§ **DATASET SECTION**:
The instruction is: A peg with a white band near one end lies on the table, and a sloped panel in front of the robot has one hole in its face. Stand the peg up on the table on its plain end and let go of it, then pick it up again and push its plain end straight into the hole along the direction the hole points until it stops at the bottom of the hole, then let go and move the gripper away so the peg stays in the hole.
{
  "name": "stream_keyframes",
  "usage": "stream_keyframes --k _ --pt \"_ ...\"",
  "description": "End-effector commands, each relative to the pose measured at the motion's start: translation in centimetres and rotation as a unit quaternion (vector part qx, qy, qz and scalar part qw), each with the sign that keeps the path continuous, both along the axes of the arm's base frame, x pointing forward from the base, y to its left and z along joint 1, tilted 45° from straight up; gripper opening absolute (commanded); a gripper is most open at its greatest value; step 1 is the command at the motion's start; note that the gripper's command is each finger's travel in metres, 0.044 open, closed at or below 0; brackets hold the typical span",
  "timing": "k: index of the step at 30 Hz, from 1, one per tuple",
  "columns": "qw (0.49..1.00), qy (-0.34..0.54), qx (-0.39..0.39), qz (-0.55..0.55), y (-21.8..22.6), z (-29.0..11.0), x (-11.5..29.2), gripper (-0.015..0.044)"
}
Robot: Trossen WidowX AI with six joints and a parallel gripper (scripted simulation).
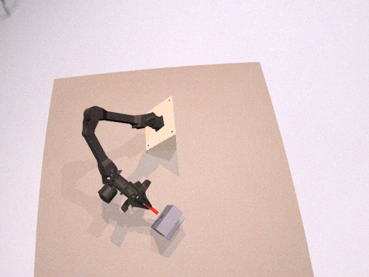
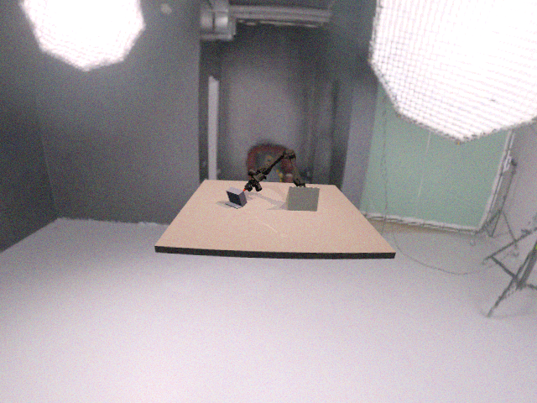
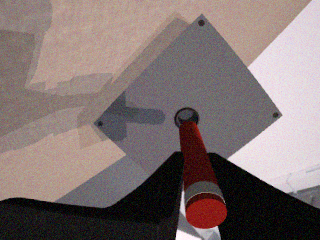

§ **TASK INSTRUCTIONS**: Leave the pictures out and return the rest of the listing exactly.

§ **RESULT**:
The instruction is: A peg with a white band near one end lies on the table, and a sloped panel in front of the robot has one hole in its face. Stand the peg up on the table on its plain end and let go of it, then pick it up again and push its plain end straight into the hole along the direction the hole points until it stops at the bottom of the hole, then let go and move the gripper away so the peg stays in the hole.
{
  "name": "stream_keyframes",
  "usage": "stream_keyframes --k _ --pt \"_ ...\"",
  "description": "End-effector commands, each relative to the pose measured at the motion's start: translation in centimetres and rotation as a unit quaternion (vector part qx, qy, qz and scalar part qw), each with the sign that keeps the path continuous, both along the axes of the arm's base frame, x pointing forward from the base, y to its left and z along joint 1, tilted 45° from straight up; gripper opening absolute (commanded); a gripper is most open at its greatest value; step 1 is the command at the motion's start; note that the gripper's command is each finger's travel in metres, 0.044 open, closed at or below 0; brackets hold the typical span",
  "timing": "k: index of the step at 30 Hz, from 1, one per tuple",
  "columns": "qw (0.49..1.00), qy (-0.34..0.54), qx (-0.39..0.39), qz (-0.55..0.55), y (-21.8..22.6), z (-29.0..11.0), x (-11.5..29.2), gripper (-0.015..0.044)"
}
Robot: Trossen WidowX AI with six joints and a parallel gripper (scripted simulation).

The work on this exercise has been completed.